-------- Records provided
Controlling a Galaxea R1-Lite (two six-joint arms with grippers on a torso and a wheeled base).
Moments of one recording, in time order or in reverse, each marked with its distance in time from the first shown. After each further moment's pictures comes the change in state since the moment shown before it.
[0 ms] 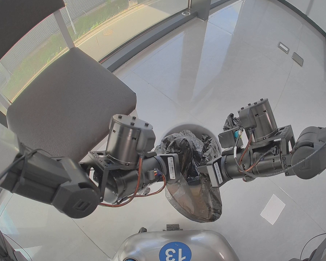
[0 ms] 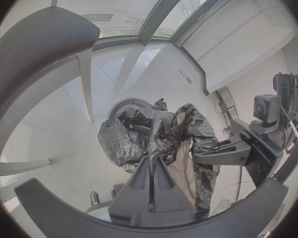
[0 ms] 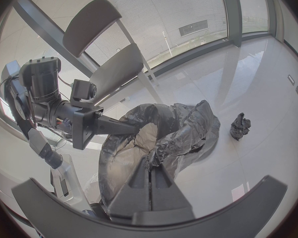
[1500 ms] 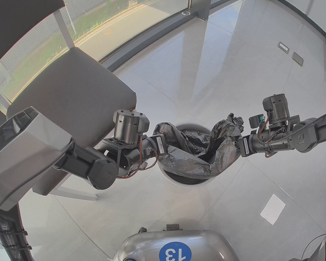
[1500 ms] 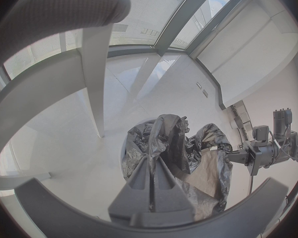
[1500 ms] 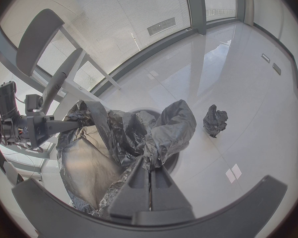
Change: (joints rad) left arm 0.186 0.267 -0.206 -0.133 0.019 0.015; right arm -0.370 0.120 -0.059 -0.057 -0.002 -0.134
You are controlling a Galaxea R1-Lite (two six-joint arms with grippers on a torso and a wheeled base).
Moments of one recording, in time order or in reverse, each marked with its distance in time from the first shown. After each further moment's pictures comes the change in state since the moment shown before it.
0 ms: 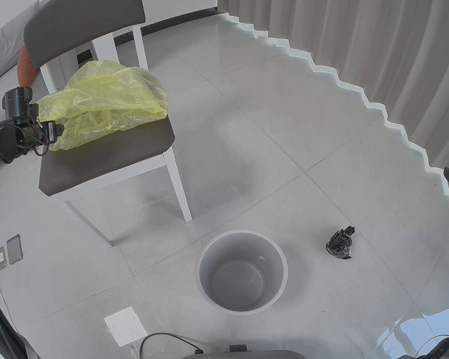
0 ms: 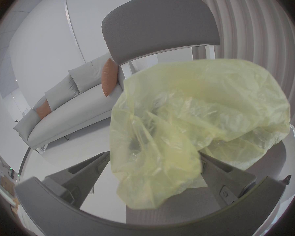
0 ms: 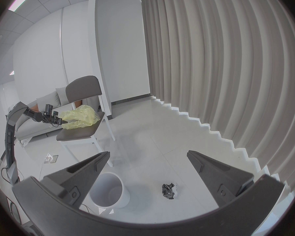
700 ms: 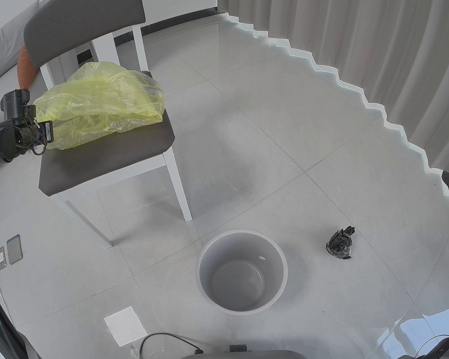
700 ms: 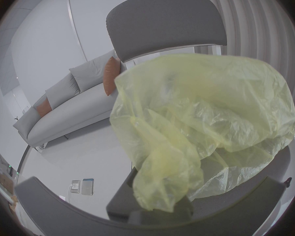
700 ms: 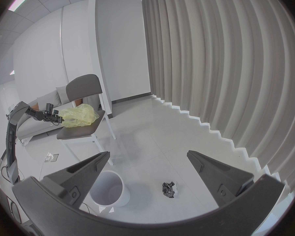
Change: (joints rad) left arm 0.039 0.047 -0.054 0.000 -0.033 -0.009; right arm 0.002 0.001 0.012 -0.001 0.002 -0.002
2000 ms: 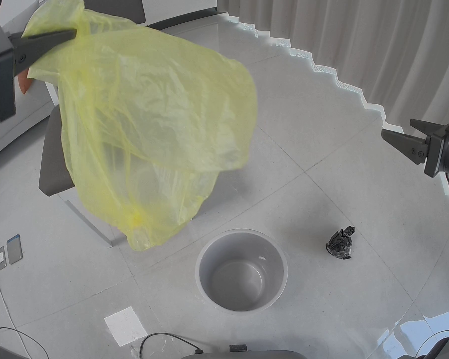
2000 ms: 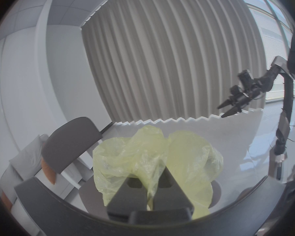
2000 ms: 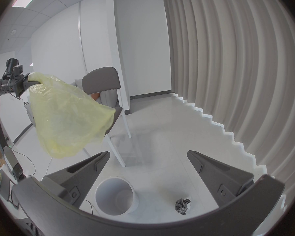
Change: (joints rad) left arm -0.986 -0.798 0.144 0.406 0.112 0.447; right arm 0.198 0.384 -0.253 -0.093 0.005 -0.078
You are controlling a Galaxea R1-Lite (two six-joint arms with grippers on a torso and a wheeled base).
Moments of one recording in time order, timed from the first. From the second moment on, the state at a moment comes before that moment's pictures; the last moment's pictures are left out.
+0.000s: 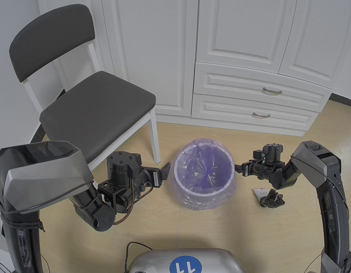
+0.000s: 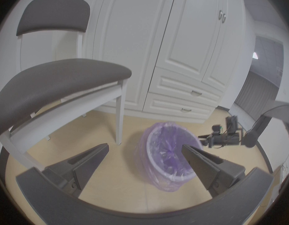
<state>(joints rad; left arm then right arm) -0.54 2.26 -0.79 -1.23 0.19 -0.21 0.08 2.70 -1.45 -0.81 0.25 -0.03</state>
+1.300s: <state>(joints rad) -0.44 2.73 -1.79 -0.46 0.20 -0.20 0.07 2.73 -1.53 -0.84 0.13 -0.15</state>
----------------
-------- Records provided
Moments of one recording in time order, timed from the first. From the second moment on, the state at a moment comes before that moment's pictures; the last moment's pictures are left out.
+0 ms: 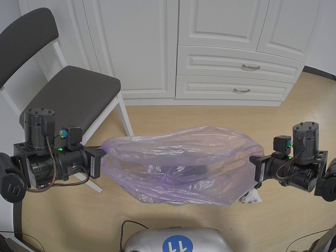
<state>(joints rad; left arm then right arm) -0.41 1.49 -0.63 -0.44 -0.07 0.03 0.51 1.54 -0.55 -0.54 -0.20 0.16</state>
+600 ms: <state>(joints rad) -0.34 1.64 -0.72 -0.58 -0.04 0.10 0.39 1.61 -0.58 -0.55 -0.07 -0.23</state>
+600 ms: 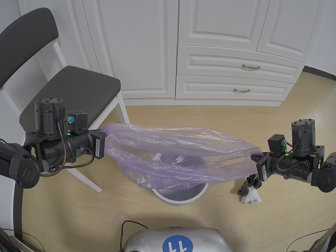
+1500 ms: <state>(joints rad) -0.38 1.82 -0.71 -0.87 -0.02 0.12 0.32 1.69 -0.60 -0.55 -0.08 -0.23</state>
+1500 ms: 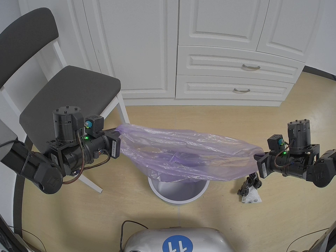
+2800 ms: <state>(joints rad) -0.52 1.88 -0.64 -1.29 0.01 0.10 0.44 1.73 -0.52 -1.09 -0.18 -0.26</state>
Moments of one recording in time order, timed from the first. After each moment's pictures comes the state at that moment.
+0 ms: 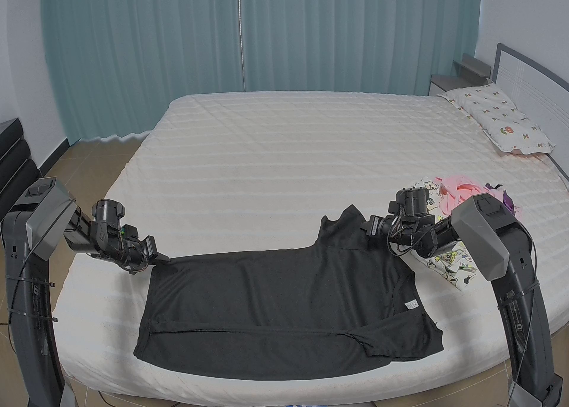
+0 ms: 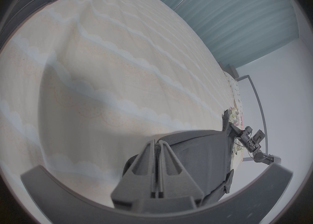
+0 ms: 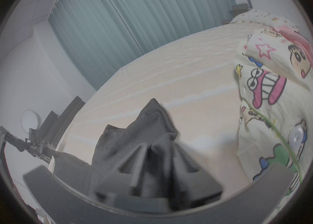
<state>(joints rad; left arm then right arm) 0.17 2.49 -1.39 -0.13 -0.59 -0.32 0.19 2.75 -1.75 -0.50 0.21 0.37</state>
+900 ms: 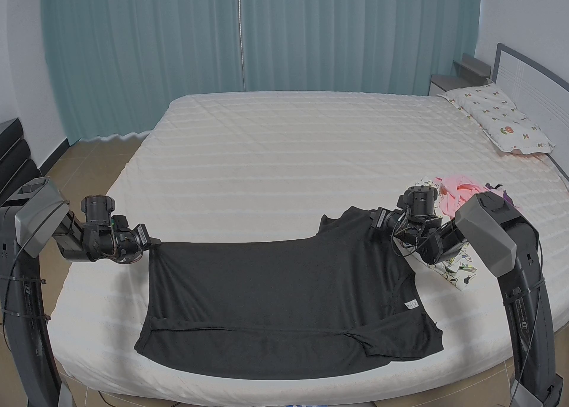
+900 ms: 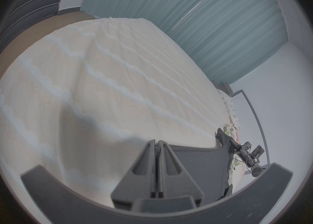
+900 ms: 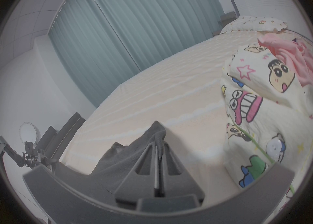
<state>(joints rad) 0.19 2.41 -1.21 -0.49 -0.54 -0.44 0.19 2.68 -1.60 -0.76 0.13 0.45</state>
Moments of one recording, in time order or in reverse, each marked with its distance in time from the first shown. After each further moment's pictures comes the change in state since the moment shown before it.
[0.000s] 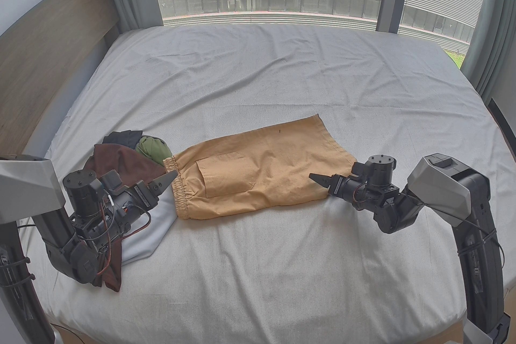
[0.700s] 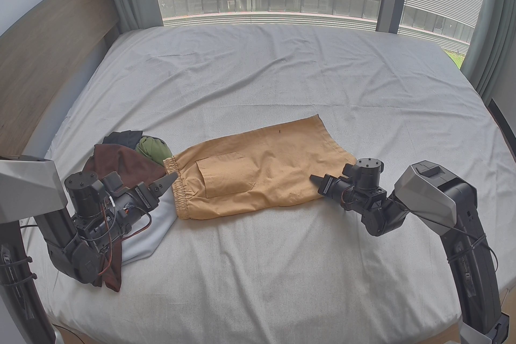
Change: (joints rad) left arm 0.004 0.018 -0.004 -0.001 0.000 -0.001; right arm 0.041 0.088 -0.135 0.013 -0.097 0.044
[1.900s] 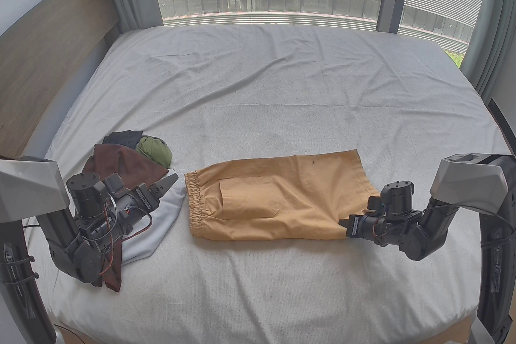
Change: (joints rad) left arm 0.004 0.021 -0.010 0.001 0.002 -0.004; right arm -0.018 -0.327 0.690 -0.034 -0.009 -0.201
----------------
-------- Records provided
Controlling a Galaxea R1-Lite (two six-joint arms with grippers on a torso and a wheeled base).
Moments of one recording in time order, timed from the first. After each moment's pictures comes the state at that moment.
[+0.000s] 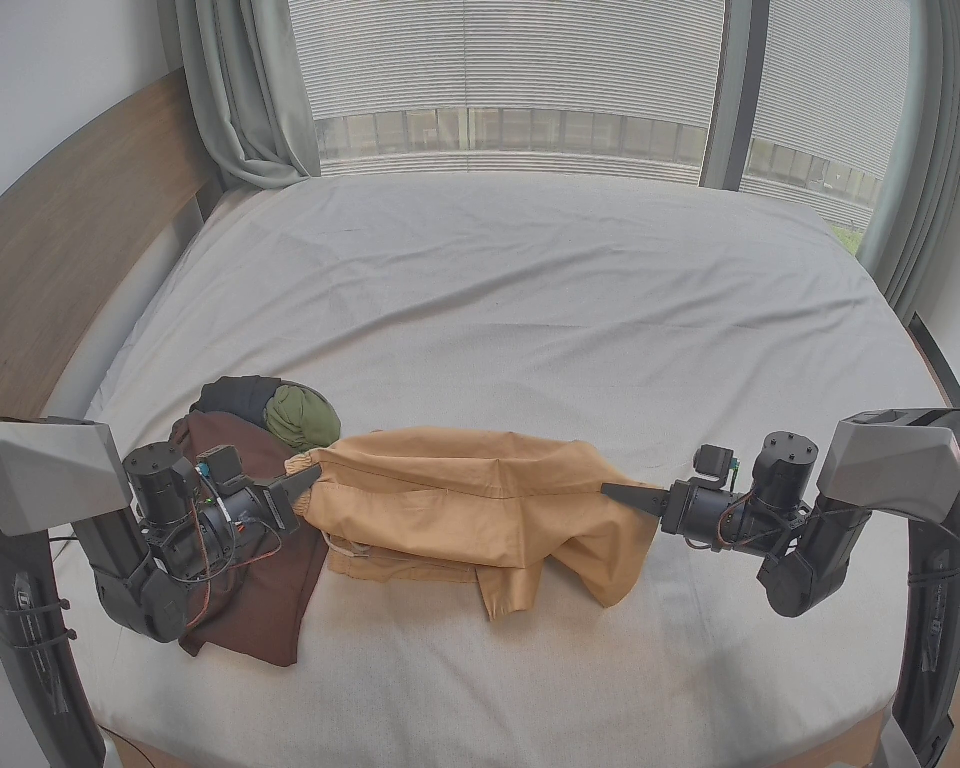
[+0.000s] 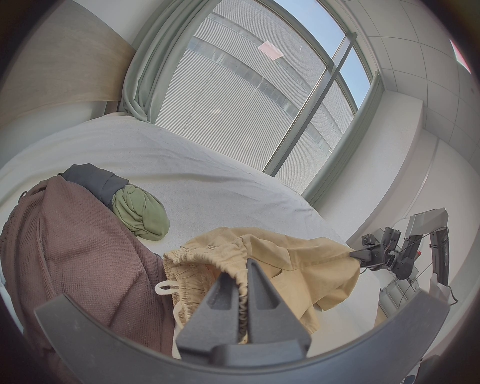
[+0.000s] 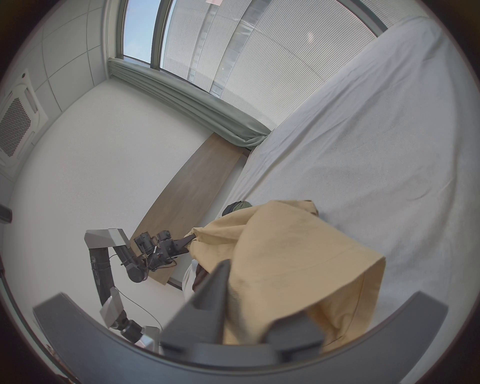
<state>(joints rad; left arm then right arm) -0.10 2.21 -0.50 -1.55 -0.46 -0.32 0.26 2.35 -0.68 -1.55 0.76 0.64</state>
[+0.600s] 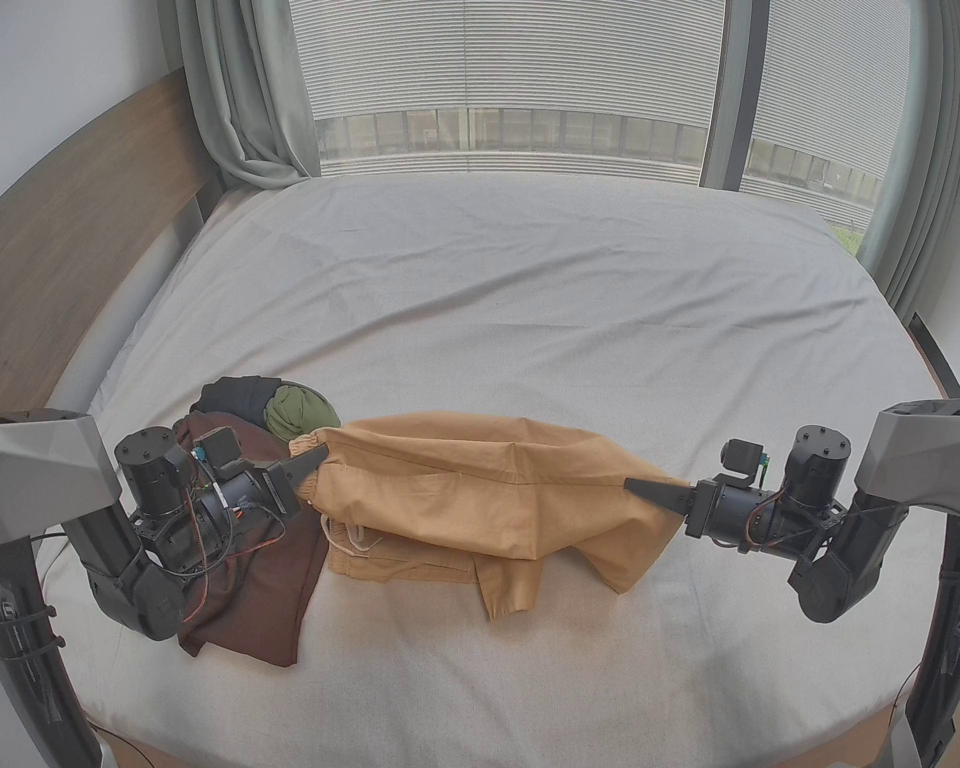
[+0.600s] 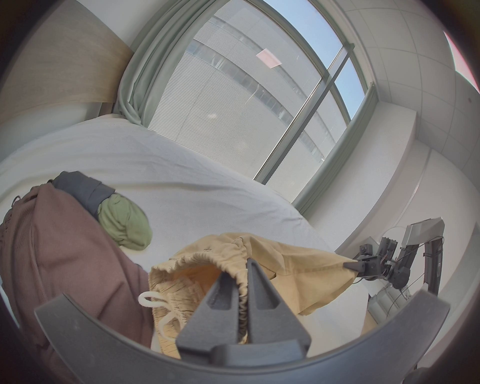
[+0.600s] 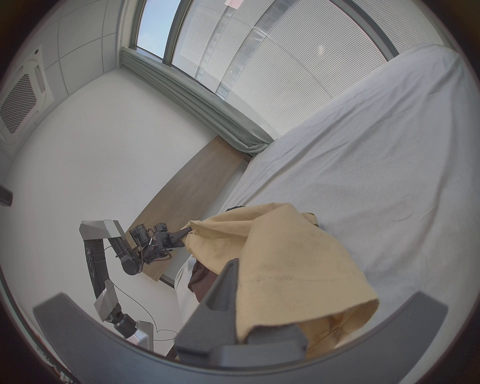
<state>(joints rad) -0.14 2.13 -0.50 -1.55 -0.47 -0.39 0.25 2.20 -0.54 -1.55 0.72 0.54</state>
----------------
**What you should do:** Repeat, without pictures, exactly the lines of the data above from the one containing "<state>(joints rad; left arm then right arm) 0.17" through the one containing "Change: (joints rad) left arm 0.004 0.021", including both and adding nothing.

**Output for this task:**
<state>(joints rad; left arm then right arm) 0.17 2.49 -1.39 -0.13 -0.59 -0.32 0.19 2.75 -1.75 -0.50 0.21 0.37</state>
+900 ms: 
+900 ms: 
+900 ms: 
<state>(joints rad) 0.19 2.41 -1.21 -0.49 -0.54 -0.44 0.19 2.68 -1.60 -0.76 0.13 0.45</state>
Moments of one recording, in time order or in reverse, each marked with its distance in time from the first shown. After each further moment's pictures comes the change in state since the moment shown before it.
[0.000s] 
[0.700s] 
Change: (joints rad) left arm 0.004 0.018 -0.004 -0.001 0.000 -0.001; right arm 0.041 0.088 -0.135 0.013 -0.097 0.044
[1.900s] 
Change: (joints rad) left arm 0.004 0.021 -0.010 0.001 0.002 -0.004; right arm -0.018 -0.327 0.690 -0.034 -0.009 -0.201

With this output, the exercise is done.